No setor têxtil, que fechou o ano passado com déficit de 6 bilhões de
dólares — 94% dele causado por artigos asiáticos —, as mudanças já
começaram. Confecções nacionais estão ampliando as vendas para
substituir roupas que as lojas importavam. A Associação Brasileira da
Indústria Têxtil e de Confecção estima queda de 6% nas importações e
aumento de 5% nas exportações neste ano.
Esse movimento não deverá reverter o quadro geral, que aponta uma queda
da produção de 0,5% em 2015. “A saída para amenizar a retração no
mercado interno é exportar mais, e o câmbio atual oferece oportunidades
para isso”, diz Rafael Cervone, presidente da associação e sócio da
Technotex, confecção do interior paulista.
Mas não dá para esperar um boom de exportações.
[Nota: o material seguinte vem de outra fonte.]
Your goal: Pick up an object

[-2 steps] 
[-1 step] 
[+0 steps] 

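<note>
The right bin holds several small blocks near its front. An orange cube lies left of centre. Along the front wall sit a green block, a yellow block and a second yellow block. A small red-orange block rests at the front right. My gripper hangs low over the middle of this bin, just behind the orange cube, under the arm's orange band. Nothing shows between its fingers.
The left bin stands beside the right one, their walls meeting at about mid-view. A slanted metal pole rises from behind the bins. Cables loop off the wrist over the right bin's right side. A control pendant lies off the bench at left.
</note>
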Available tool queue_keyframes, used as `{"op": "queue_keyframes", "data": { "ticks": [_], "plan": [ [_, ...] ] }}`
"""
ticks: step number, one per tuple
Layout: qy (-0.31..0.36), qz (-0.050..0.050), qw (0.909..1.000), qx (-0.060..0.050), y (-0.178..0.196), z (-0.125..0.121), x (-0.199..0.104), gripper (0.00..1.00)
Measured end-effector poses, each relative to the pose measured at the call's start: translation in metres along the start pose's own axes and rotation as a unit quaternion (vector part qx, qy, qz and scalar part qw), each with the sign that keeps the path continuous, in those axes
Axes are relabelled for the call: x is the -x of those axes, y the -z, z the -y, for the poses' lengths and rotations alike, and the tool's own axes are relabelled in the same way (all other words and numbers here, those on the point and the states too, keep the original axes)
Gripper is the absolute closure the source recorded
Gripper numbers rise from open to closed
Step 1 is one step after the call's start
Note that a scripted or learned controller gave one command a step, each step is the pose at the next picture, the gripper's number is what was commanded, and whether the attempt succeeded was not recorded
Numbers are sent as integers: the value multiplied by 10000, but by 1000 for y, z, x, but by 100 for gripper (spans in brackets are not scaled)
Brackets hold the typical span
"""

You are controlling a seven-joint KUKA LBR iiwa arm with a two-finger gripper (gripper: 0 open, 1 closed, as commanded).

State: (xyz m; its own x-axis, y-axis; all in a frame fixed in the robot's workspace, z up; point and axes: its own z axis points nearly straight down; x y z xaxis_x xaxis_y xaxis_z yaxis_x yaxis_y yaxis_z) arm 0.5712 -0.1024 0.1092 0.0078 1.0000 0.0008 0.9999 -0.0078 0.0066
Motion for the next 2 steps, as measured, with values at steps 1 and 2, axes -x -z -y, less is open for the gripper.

A recente valorização
do dólar foi em boa medida corroída pela inflação, que se manteve sempre
perto do teto da meta de 6,5% nos últimos anos. Com ajustes calculados
pela inflação, o real ainda é considerado valorizado.
Nas contas de Nelson Marconi, professor de economia da Fundação Getulio
Vargas, a preços de 2015, o dólar se manteve acima de 4 reais entre
1999 e 2004 — o pico foi de 5,86 em 2002. O patamar atual está,
portanto, bem abaixo do que atingiu naquele período. “A desvalorização
do real poderia ser maior se a inflação fosse menor”, diz Marconi. De
todos os ângulos que se olhe, há ainda muito ajuste pela frente.